I have taken photos of the board and I've seen lots of classmates do it as well. I had one prof who absolutely forbid any photos in class, even if they were just of the notes on the board. I saw one student defy him and take photos anyway. After class he sprinted over to that student and demanded to see his ID, which he photographed and then left.

The poor student followed him all the way out of the room and down the hall, begging not to be reported to the associate dean's office!

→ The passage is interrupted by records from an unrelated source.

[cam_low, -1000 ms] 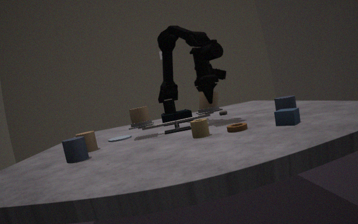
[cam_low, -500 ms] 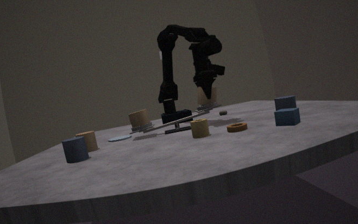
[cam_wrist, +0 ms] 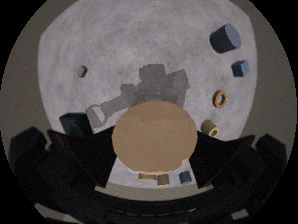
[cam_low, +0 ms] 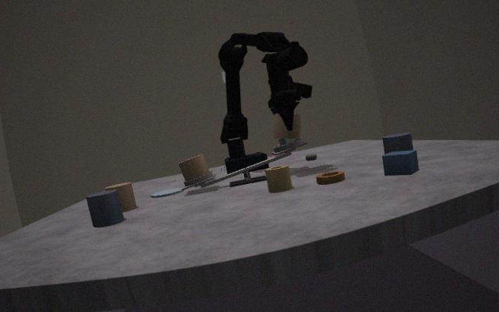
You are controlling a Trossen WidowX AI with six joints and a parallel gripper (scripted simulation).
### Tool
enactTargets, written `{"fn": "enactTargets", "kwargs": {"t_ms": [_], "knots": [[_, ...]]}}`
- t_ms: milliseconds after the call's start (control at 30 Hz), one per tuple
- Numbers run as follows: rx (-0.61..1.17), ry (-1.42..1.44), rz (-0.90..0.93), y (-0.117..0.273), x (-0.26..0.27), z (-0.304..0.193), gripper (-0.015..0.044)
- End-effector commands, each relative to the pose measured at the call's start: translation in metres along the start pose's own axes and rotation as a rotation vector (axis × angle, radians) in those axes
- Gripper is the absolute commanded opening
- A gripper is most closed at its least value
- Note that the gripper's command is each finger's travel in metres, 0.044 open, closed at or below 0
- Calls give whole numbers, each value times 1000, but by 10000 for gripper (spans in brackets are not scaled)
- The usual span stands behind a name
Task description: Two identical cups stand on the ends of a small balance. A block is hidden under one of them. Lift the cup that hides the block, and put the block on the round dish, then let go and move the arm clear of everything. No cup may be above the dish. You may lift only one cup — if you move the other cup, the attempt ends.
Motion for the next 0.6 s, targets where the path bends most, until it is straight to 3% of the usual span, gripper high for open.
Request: {"fn": "enactTargets", "kwargs": {"t_ms": [0,567], "knots": [[-26,11,-15,9,-1,4,0],[-25,11,-15,31,1,2,0]]}}
Point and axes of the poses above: the point midway between the two fingers, 35 mm back from their tips, its own y axis back along the fingers, its own x axis across the jaws, z = x × y, the point moved 9 cm from there along y, back along the fingers, and after that the axes turned 1 degree about -y, right-handed, at the moved point
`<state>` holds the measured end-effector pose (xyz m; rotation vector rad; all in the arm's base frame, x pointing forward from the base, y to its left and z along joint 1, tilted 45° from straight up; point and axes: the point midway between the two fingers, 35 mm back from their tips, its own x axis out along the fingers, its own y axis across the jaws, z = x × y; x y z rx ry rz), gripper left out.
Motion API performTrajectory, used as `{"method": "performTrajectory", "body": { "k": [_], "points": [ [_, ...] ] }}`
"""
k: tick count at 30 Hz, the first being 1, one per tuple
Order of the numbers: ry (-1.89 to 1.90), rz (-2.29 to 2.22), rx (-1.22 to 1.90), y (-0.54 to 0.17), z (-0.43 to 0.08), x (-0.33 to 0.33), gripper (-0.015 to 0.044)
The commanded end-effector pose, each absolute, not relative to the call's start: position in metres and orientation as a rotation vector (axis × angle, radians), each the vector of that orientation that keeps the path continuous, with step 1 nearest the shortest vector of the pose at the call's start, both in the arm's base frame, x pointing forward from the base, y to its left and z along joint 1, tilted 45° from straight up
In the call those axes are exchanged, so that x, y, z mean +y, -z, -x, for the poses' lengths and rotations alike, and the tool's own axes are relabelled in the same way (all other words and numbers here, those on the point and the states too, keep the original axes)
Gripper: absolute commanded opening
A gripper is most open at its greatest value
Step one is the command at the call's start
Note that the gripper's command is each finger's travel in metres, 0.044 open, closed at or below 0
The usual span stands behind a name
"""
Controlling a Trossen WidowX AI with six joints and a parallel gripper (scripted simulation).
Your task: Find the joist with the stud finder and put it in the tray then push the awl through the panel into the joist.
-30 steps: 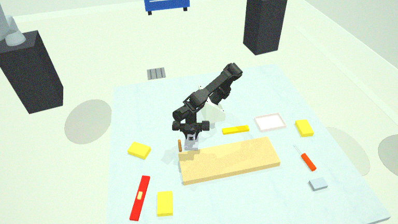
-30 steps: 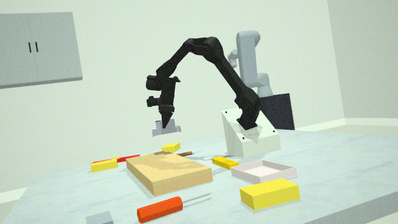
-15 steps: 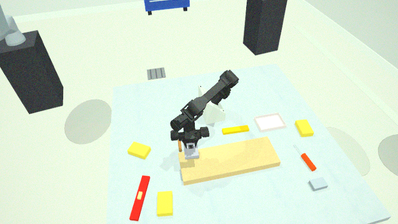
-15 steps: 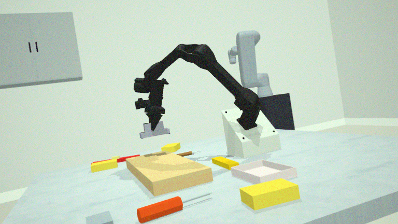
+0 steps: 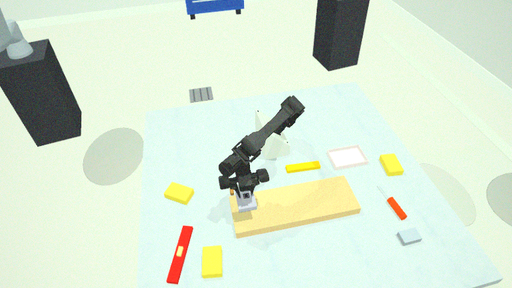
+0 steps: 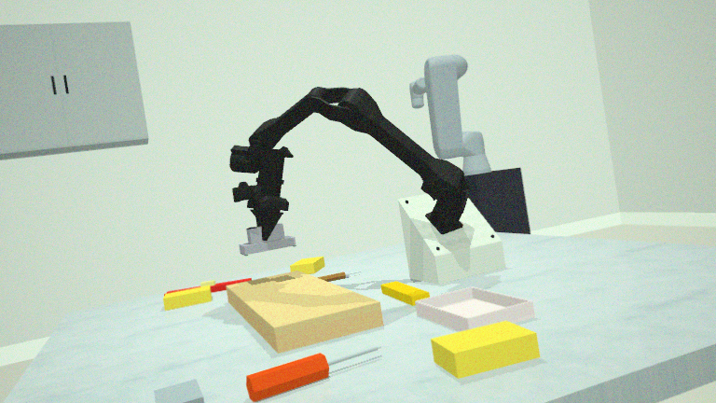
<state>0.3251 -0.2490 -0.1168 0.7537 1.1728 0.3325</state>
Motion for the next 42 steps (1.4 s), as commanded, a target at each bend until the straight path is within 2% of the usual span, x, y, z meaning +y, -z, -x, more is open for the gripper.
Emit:
{"method": "performTrajectory", "body": {
  "k": [1, 42],
  "points": [
    [-0.338, -0.761, 1.169, 0.123, -0.327, -0.243, 0.0000],
    [-0.342, -0.761, 1.166, 0.169, -0.335, -0.199, 0.0000]
  ]
}}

There is definitely a quality balance to be had between taking notes and understanding, particularly true if you know you aren't going to go back and put in the proper time to study the notes you made afterward. For an extreme example I had a calculus class where your notes were graded but if you wanted an A you pretty much had to write the entire book section set by hand. It resulted in one of the worst retention rates I had of any class because it was a mad dash to write everything down to get the A and then you had to go back and spend time trying to think about what you just wrote. On the other hand in another calculus class notes weren't graded and I ended up with basically 1 sheet (front/back) with a few notes on things I didn't get 100% or wanted to remind myself of later and then spent 10 minutes outside of class reviewing those to great success.

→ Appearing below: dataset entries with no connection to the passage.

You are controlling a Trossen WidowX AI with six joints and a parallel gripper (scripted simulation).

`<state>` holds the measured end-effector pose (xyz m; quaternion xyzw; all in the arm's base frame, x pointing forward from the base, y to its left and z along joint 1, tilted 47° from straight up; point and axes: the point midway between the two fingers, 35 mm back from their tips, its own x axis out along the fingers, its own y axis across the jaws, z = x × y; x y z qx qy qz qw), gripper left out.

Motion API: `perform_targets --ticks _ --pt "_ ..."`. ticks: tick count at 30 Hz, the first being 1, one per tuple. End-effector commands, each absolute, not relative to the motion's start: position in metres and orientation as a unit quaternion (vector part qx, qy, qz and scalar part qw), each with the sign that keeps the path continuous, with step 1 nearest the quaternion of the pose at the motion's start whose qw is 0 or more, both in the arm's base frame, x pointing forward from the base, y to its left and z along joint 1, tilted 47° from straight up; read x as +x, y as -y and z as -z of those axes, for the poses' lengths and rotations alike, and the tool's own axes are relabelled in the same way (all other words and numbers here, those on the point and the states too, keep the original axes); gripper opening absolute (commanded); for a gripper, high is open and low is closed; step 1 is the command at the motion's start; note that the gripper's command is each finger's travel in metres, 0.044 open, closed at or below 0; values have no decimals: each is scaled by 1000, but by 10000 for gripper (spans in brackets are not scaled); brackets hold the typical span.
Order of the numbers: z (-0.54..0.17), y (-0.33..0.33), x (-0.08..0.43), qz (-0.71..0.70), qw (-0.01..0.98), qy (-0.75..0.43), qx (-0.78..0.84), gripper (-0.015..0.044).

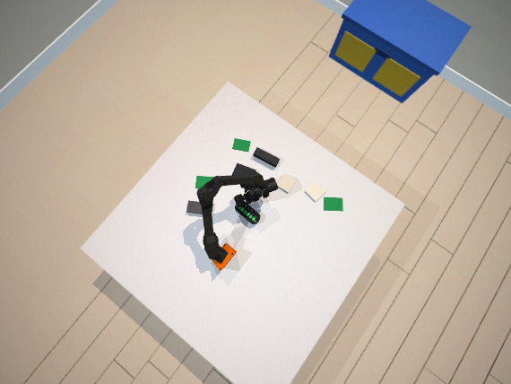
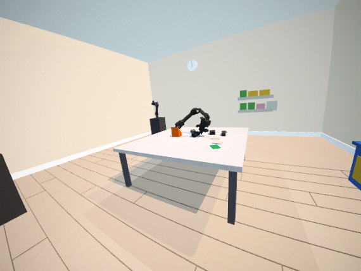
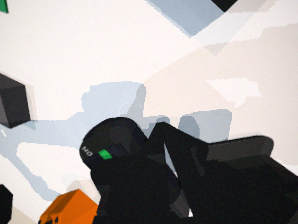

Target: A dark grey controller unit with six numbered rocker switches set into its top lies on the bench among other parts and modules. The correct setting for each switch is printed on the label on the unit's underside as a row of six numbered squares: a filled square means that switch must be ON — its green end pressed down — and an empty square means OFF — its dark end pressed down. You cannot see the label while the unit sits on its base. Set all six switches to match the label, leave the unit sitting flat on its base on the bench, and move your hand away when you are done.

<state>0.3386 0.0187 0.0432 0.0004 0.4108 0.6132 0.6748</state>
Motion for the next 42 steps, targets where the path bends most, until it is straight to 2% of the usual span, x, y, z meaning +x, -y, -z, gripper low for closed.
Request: perform_targets --ticks 1,6,11,24,37,42 --pt "-47 4 358 -602 682 -416 6 0" --pt "-55 33 378 -588 687 -427 21 0" --pt "-55 37 375 -586 691 -422 15 0" --pt "-38 66 296 -548 764 -322 -116 0" --pt "-8 49 204 -484 795 -250 -266 0" --pt "-6 47 200 -481 796 -247 -273 0"
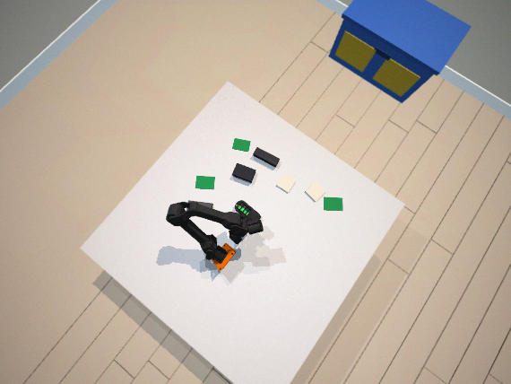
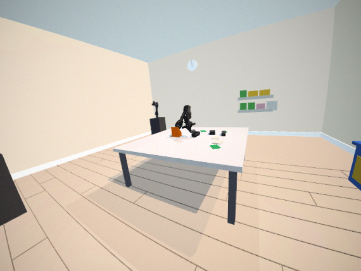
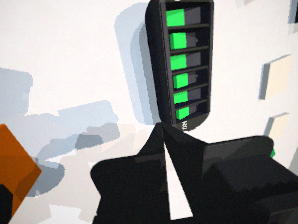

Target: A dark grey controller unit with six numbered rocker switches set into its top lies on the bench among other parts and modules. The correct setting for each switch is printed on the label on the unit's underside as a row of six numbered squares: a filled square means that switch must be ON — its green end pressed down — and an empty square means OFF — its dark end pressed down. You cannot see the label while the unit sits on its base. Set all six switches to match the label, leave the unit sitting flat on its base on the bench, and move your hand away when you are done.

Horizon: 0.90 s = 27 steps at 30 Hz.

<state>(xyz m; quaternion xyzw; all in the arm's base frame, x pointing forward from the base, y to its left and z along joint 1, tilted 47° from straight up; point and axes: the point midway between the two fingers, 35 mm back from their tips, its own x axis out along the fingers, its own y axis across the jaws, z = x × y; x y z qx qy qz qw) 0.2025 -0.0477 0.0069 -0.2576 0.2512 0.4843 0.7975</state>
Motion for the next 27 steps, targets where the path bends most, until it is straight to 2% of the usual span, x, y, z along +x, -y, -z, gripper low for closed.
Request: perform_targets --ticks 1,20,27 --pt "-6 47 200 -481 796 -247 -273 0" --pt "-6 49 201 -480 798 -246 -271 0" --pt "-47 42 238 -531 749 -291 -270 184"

My wife and I have never heard of being graded on your notes. Which school was this?


My kids had some of this in high school. Thank the maker nobody wanted to look at my college notes because I never took any.


I had this too, I also had a college prof ask with suspicion why I'm not taking notes.


Oddly hostile take about writing on paper and bicycling


That's how I roll. Bring on the bike pens!


Bics on bikes? What’s next?

Uniballs on unicycles?


> Uniballs on unicycles?

Lance Armstrong just came out of retirement


What's next? Card games on motorcycles?


as a neuroscientist (who hasn't read the paper but approaches such work with general skepticisms), this is a reasonable take and an important point. Too often, trivial points are elevated to pseudo-profundity.


I only do both of those things because I enjoy them. Don't make me do either, please.


Well, you probably won't kill yourself by handwriting.


True, but I did get some bad RSI from it in school.


This but unironically. Linus Torvalds installed a treadmill under his computer desk.